# The problem
Only the number is wanted: how many lines of these entries contain the word "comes"?

# Records for this exercise
----------

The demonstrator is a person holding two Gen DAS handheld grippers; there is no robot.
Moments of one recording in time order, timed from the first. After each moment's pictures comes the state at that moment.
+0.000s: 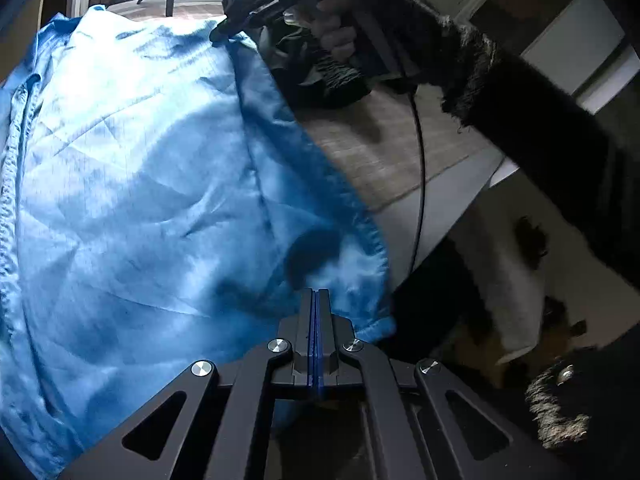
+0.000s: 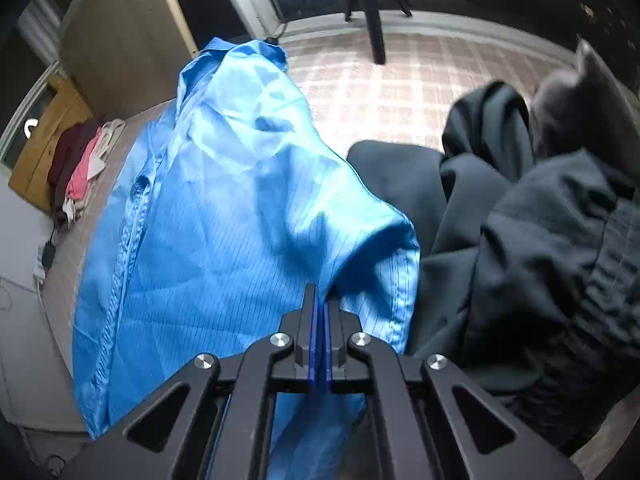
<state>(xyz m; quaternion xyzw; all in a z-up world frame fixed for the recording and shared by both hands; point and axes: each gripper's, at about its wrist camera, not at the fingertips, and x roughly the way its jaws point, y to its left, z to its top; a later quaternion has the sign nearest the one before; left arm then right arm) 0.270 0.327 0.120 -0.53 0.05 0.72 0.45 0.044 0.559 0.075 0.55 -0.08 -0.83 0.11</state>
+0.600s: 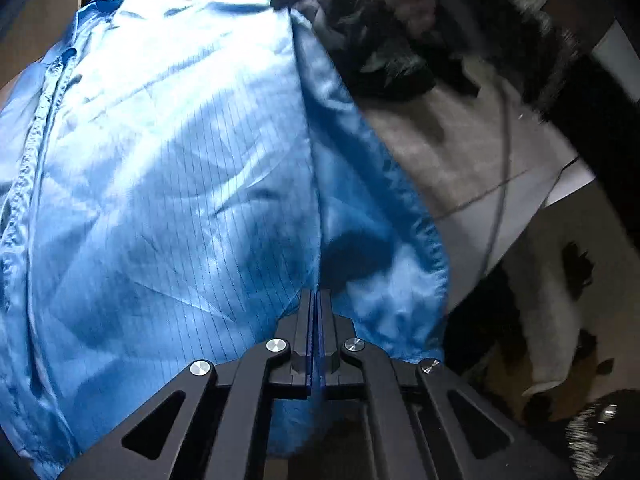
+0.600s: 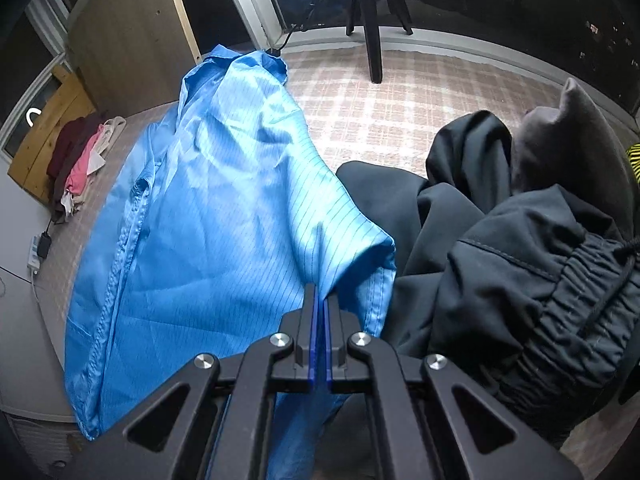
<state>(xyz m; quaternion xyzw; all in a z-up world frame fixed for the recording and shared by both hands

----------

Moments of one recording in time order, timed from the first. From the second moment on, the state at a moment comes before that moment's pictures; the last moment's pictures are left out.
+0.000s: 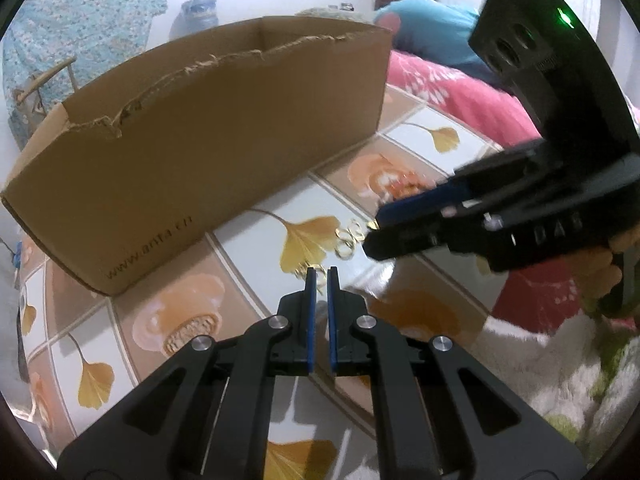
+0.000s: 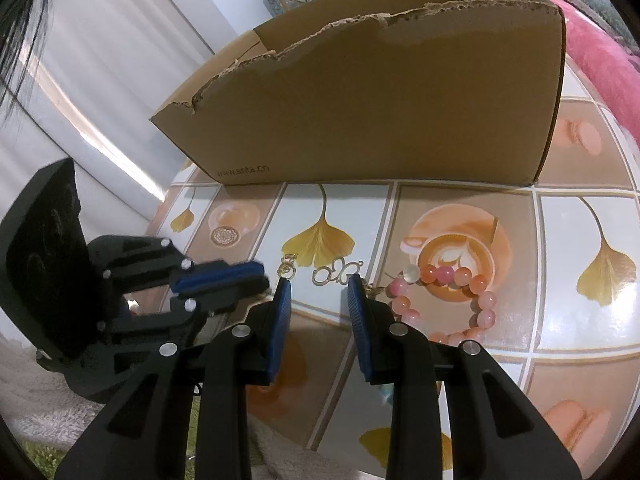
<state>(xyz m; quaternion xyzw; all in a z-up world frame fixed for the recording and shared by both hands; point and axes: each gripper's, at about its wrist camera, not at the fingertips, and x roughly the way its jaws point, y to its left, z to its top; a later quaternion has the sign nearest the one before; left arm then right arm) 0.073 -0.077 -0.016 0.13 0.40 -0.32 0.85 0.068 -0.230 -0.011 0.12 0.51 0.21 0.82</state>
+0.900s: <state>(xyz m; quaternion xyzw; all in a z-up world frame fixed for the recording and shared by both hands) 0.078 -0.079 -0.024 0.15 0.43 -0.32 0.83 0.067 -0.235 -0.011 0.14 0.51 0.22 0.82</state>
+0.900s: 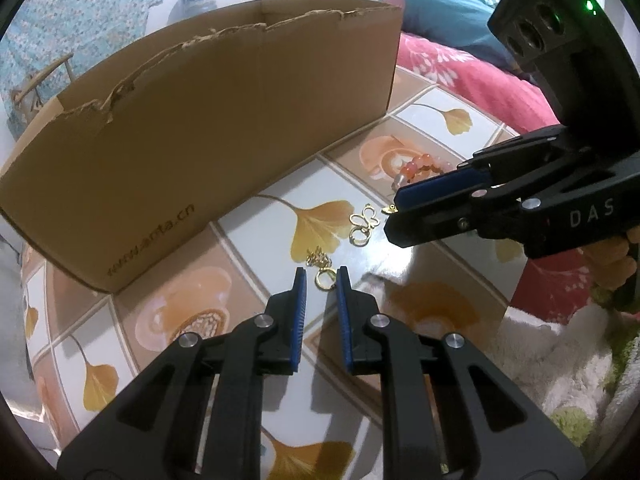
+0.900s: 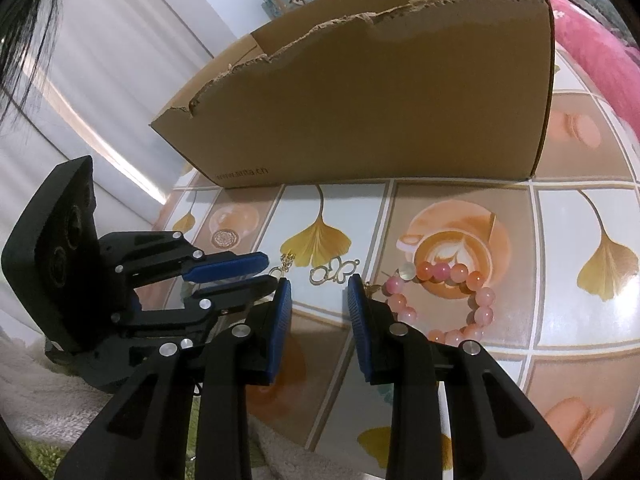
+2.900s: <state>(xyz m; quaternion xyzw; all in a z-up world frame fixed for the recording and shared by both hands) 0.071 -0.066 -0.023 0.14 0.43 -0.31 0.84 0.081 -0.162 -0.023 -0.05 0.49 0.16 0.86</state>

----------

# Completed exercise
2